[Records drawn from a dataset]
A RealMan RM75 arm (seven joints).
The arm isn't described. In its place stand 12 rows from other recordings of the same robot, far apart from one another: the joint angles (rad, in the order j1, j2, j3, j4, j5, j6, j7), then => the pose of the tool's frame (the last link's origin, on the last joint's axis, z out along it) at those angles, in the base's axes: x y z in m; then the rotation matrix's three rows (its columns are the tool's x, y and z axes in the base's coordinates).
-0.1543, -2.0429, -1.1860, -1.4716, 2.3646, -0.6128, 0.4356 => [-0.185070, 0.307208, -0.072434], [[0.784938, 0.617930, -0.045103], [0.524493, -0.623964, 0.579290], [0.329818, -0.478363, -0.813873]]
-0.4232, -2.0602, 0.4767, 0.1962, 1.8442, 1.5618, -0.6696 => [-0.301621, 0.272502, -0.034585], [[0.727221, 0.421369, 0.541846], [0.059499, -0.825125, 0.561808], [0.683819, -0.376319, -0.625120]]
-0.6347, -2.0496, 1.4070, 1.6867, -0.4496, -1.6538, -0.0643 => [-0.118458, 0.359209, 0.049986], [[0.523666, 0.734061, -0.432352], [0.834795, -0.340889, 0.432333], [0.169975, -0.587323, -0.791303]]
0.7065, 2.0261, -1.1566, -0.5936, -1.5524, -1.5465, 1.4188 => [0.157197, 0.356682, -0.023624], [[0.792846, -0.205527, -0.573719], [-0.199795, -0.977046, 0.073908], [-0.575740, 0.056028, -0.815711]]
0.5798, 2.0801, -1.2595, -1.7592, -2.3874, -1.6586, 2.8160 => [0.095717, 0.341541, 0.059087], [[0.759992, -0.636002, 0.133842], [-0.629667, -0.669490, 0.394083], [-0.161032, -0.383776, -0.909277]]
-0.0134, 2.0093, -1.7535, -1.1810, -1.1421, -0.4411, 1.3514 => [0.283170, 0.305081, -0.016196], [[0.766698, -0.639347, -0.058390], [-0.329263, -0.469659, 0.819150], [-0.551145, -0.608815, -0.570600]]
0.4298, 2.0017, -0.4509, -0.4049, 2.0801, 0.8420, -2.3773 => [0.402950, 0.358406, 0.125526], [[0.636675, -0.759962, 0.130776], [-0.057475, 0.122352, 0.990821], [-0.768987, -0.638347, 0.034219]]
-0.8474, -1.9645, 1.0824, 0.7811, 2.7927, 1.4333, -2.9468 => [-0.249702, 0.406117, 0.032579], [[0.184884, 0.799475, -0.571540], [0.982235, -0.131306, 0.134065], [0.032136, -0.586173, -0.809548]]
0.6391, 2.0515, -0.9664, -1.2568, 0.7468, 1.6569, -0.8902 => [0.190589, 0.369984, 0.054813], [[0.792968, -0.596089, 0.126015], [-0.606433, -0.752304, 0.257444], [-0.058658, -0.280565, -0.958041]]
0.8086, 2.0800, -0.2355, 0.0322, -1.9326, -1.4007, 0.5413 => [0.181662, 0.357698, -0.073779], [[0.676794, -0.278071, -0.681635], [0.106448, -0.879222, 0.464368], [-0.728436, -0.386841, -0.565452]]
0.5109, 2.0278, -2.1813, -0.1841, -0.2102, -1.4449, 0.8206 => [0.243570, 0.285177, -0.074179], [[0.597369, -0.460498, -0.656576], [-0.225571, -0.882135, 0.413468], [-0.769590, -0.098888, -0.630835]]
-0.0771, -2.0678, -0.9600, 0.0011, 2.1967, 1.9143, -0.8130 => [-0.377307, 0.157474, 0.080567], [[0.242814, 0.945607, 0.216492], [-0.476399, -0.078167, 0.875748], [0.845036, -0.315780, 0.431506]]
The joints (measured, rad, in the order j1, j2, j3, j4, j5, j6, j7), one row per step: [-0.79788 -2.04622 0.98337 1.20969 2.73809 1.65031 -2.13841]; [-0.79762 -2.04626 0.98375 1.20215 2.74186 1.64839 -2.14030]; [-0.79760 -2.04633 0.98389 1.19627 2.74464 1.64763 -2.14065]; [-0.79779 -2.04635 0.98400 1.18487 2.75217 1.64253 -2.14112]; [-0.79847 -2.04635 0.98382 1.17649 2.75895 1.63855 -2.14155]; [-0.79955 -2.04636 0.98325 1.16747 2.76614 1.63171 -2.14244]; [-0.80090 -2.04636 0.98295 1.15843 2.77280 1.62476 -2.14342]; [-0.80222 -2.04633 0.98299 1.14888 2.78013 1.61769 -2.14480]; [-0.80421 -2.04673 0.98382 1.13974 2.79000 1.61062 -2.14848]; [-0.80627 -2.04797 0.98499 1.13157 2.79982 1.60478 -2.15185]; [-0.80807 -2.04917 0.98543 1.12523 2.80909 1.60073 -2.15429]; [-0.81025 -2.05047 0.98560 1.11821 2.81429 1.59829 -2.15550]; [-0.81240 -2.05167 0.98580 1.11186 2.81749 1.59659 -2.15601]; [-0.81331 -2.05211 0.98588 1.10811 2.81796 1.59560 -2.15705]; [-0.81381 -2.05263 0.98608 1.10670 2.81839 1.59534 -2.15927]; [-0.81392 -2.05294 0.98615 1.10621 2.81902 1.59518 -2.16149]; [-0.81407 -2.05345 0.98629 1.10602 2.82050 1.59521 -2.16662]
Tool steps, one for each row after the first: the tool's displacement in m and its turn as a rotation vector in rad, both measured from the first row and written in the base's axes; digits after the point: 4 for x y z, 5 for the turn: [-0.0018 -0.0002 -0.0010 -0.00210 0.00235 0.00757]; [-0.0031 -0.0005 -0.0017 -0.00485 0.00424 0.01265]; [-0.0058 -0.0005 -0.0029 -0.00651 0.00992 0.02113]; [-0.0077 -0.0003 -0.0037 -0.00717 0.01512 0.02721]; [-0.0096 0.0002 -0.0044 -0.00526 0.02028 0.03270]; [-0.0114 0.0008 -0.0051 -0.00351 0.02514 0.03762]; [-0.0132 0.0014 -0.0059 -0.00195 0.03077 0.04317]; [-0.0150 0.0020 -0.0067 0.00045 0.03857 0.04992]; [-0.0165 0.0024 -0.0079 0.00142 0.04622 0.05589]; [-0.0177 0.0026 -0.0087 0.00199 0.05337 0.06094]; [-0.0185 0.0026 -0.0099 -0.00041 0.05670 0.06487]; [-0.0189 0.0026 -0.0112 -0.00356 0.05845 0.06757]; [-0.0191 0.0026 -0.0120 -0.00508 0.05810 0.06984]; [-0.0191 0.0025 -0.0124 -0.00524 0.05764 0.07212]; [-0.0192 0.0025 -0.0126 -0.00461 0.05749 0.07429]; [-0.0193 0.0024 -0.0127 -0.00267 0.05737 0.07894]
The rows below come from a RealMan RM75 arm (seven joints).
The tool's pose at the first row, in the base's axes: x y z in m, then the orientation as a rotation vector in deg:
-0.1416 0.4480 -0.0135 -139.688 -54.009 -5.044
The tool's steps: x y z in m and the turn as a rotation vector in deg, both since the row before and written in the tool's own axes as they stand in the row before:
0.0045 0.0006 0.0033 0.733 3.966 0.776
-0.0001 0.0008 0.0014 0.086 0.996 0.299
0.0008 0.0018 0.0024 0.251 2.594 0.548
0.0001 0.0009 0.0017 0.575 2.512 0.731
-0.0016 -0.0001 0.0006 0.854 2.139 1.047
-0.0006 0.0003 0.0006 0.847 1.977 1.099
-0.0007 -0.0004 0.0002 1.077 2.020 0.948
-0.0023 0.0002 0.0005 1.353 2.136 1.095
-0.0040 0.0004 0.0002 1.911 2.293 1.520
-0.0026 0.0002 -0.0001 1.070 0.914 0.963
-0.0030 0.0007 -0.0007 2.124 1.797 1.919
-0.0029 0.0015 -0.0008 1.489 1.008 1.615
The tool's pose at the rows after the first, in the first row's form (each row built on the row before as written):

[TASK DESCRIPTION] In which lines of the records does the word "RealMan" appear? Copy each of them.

[WRITTEN SOLUTION]
A RealMan RM75 arm (seven joints).
The rows below come from a RealMan RM75 arm (seven joints).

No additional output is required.